[Start of section]
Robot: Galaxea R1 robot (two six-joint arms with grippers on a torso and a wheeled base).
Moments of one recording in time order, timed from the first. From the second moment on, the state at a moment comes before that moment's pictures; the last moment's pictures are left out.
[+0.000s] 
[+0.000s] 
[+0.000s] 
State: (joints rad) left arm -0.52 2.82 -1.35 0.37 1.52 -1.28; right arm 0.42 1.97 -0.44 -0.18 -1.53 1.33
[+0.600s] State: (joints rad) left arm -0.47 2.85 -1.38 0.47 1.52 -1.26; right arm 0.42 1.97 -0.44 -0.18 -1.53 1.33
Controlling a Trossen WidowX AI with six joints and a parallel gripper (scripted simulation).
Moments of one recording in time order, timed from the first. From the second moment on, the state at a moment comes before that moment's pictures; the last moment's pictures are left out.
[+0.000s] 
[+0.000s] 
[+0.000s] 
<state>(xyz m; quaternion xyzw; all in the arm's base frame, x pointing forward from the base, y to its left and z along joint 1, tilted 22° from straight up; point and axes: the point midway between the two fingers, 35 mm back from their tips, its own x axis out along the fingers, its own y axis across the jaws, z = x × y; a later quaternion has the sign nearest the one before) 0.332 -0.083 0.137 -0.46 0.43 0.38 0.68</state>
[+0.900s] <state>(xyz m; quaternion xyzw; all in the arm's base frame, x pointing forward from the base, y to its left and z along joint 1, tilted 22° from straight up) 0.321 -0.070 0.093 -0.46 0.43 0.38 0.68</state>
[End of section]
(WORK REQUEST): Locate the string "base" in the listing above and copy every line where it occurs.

(COMPLETED EXERCISE):
Robot: Galaxea R1 robot (two six-joint arms with grippers on a torso and a wheeled base).
<state>(xyz m; quaternion xyzw; all in the arm's base frame, x pointing forward from the base, y to its left and z along joint 1, tilted 22° from straight up; point and axes: the point midway between the two fingers, 35 mm back from their tips, its own x axis out along the fingers, its own y axis across the jaws, z = x × y; a later quaternion has the sign nearest the one before) 0.332 -0.083 0.137 -0.46 0.43 0.38 0.68</state>
[+0.900s] <state>(xyz m; quaternion xyzw; all in the arm's base frame, x pointing forward from the base, y to its left and z along joint 1, tilted 22° from straight up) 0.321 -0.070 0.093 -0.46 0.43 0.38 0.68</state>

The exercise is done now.